### Problem requirements
The pictures stay out; all of the data is to be printed exactly.

### Collected material

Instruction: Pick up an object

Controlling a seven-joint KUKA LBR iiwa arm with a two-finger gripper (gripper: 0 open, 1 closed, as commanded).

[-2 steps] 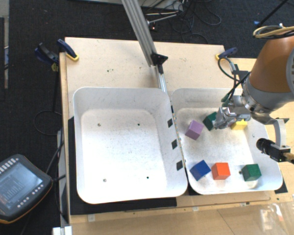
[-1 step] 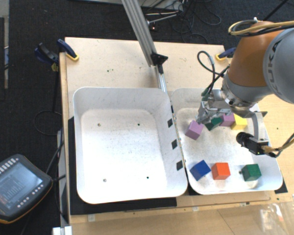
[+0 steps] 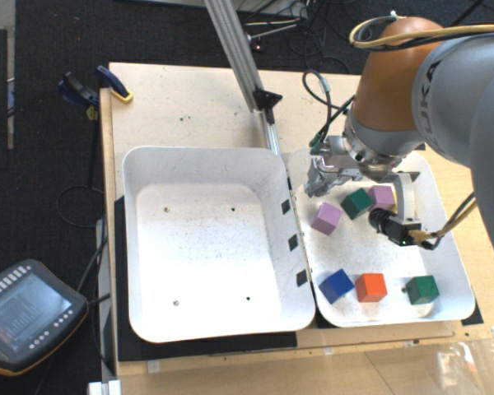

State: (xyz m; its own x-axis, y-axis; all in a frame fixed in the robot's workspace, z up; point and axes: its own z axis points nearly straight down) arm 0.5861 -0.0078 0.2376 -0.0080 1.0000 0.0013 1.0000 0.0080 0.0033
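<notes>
Purple block point(image 3: 328, 218) in right bin point(image 3: 453, 290), gripper point(image 3: 319, 178) just above — green block point(image 3: 356, 203) beside

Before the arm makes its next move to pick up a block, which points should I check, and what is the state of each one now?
1. Blocks available in right bin: ok; six cubes lie there.
2. Gripper is over the right bin: ok, near its upper left part.
3. Nothing already between the fingers: cannot tell; the wrist hides them.
4. Nearest target free to grasp: ok; the purple cube lies apart from the dark green cube.
5. Dark green cube and pink cube separated: not ok, they are close together under the arm.
6. Front row spaced: ok; blue cube, orange cube, green cube.
</notes>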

### Exercise answer
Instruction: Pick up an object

Controlling a seven-joint KUKA LBR iiwa arm with a two-finger gripper (gripper: 0 open, 1 closed, as commanded).

[-2 steps] 
[-1 step] 
[+0 steps] 

State: (xyz m; its own x-axis, y-axis; all in a frame fixed in the robot's workspace, z up; point and axes: its own z axis points nearly straight down) arm 0.5861 -0.0078 0.2376 -0.0080 1.0000 0.0013 1.0000 0.0080 0.0033
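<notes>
Purple block point(image 3: 328, 218) in right bin point(image 3: 453, 290), gripper point(image 3: 319, 178) just above — green block point(image 3: 356, 203) beside

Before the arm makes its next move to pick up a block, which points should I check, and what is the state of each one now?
1. Blocks available in right bin: ok; six cubes lie there.
2. Gripper is over the right bin: ok, near its upper left part.
3. Nothing already between the fingers: cannot tell; the wrist hides them.
4. Nearest target free to grasp: ok; the purple cube lies apart from the dark green cube.
5. Dark green cube and pink cube separated: not ok, they are close together under the arm.
6. Front row spaced: ok; blue cube, orange cube, green cube.
</notes>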

The answer given above is the complete response.